The PEP goes into the motivation behind this work, and using multiple process does not magically solves all the issues:

> Multiprocessing, with communication via shared memory or UNIX sockets, adds much complexity and in effect rules out interacting with CUDA from different workers, severely restricting the design space.

> I reimplemented parts of HMMER, a standard method for multiple-sequence alignment. I chose this method because it stresses both single-thread performance (scoring) and multi-threaded performance (searching a database of sequences). The GIL became the bottleneck when using only eight threads. This is a method where the current popular implementations rely on 64 or even 128 threads per process. I tried moving to subprocesses but was blocked by the prohibitive IPC costs.

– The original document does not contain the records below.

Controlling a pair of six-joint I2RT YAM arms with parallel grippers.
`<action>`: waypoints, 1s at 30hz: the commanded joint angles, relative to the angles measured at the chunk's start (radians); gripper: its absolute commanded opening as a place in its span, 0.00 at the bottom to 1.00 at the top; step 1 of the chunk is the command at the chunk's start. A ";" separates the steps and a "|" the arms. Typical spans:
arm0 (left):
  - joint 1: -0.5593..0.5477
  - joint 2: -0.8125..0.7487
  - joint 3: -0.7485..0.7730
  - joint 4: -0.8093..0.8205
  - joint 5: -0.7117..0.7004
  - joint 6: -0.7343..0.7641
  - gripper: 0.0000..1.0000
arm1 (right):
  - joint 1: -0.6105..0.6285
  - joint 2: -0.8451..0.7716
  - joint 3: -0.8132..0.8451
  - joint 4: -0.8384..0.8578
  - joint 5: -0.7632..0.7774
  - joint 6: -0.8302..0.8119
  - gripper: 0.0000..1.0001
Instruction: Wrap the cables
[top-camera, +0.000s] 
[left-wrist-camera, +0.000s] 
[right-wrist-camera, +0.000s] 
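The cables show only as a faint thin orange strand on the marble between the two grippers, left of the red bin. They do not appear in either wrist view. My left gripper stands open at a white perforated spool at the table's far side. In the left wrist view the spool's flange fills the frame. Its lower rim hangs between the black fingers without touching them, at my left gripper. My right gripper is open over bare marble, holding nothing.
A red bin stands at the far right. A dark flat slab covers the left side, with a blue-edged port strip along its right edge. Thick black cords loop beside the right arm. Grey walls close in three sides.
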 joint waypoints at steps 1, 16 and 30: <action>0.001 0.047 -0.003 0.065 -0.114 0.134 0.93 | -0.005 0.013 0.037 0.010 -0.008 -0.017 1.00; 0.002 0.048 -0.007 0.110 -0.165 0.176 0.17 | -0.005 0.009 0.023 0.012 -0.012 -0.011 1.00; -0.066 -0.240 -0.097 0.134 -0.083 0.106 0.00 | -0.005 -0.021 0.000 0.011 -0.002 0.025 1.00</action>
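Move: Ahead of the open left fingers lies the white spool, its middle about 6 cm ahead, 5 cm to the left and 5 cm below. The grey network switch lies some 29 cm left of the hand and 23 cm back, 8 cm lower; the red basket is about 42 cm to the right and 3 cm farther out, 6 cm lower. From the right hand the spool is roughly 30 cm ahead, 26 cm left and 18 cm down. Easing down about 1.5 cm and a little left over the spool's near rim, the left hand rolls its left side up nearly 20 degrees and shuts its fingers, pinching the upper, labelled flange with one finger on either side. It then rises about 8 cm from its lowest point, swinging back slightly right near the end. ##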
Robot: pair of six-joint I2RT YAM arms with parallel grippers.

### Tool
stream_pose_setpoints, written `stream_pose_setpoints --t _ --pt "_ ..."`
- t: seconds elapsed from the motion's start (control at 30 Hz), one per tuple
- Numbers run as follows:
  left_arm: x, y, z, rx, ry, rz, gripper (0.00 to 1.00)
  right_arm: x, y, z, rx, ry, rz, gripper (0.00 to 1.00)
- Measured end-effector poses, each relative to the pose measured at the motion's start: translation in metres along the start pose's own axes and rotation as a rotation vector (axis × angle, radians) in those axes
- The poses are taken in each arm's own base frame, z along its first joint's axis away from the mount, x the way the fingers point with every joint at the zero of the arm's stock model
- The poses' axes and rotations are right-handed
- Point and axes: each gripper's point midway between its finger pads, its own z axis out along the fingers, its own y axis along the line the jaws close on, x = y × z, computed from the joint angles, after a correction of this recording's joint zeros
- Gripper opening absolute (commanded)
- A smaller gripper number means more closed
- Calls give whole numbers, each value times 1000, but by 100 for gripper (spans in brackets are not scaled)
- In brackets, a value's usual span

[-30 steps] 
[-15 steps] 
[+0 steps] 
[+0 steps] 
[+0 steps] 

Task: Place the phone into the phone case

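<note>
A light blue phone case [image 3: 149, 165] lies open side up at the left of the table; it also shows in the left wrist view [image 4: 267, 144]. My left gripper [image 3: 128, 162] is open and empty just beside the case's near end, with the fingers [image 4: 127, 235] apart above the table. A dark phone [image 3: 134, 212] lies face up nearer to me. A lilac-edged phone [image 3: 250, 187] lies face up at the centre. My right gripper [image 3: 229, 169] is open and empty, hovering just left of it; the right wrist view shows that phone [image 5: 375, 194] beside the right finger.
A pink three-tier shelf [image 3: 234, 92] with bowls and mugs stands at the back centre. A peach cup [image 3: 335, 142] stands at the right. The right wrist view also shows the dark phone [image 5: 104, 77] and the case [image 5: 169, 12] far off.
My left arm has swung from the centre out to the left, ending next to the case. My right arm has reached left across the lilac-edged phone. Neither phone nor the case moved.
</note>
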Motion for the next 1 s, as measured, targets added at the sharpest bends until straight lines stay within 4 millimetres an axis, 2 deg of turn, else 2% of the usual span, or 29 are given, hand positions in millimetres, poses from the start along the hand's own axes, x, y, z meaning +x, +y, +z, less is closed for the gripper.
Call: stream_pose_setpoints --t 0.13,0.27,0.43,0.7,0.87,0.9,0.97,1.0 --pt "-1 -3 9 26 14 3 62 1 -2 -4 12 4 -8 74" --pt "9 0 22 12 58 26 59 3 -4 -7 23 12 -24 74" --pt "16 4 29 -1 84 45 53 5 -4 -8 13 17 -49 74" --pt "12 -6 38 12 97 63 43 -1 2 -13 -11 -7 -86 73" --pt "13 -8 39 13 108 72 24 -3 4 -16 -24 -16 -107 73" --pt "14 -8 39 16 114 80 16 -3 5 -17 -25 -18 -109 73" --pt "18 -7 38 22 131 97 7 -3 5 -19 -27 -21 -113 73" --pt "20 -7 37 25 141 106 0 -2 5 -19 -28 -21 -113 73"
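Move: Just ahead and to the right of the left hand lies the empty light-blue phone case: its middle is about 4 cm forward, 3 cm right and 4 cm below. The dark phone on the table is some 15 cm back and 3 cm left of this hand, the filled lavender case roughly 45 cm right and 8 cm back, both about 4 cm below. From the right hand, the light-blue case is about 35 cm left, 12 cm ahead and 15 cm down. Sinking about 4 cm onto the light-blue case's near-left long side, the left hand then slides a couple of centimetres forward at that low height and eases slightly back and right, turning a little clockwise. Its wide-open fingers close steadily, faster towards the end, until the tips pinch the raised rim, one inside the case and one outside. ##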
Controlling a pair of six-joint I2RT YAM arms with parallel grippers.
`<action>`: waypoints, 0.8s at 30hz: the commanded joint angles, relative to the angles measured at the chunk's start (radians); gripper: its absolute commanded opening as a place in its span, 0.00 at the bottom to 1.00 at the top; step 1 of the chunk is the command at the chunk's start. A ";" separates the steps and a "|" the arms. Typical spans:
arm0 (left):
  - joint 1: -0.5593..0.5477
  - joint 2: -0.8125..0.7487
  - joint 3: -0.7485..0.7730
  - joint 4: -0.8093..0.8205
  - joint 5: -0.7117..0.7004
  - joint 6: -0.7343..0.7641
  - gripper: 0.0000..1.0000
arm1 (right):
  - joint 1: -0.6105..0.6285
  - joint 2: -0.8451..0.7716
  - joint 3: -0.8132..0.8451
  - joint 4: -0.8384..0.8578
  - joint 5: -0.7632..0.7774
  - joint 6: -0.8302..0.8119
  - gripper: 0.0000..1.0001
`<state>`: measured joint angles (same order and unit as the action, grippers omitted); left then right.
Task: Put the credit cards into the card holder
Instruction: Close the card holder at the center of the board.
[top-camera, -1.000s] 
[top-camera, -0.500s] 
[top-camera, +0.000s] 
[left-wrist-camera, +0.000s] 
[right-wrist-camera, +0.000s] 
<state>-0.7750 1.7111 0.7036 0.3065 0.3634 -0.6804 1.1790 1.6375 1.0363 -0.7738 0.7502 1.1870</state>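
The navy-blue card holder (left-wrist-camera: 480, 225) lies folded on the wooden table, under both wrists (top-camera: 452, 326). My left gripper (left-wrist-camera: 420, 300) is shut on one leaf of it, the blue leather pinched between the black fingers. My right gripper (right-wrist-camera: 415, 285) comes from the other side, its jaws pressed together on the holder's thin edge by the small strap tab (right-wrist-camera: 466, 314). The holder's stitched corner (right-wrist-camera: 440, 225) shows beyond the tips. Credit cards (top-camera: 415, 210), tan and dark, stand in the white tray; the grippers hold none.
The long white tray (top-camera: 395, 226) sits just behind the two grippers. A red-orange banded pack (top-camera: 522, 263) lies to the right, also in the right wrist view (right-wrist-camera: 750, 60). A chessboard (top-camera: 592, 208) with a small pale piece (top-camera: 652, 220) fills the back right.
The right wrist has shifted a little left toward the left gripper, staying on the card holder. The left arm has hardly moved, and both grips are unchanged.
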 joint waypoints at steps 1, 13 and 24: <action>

> NumPy does release the GIL in its inner loops (which do the heavy lifting), but that is not nearly enough. NumPy doesn’t offer a solution to utilize all CPU cores of a single machine well, and instead leaves that to Dask and other multiprocessing solutions. Those aren’t very efficient and are also more clumsy to use. That clumsiness comes mainly in the extra abstractions and layers the users need to concern themselves with when using, e.g., dask.array which wraps numpy.ndarray. It also shows up in oversubscription issues that the user must explicitly be aware of and manage via either environment variables or a third package, threadpoolctl. The main reason is that NumPy calls into BLAS for linear algebra - and those calls it has no control over, they do use all cores by default via either pthreads or OpenMP.